WHAT IS EXPECTED: In the data below, how many lines contain the string "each"? Give only the figure.

SUPPLIED INFORMATION:

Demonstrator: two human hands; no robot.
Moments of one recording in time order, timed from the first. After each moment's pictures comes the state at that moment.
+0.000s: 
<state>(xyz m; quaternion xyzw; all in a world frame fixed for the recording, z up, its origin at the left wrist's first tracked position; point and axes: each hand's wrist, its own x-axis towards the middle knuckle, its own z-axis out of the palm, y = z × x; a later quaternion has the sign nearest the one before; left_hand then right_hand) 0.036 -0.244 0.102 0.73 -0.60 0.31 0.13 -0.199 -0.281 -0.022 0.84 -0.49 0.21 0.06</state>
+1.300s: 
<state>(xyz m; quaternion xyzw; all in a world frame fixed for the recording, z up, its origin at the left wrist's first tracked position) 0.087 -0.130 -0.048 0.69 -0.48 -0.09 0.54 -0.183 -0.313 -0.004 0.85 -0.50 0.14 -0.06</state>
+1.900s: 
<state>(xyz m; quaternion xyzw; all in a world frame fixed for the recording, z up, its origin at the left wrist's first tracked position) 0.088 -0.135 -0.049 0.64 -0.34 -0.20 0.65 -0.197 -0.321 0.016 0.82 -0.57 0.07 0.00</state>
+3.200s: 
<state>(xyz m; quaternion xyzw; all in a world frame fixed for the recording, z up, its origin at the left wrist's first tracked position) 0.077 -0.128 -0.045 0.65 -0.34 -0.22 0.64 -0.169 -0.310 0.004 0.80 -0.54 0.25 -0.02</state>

PROBLEM SOLUTION: 2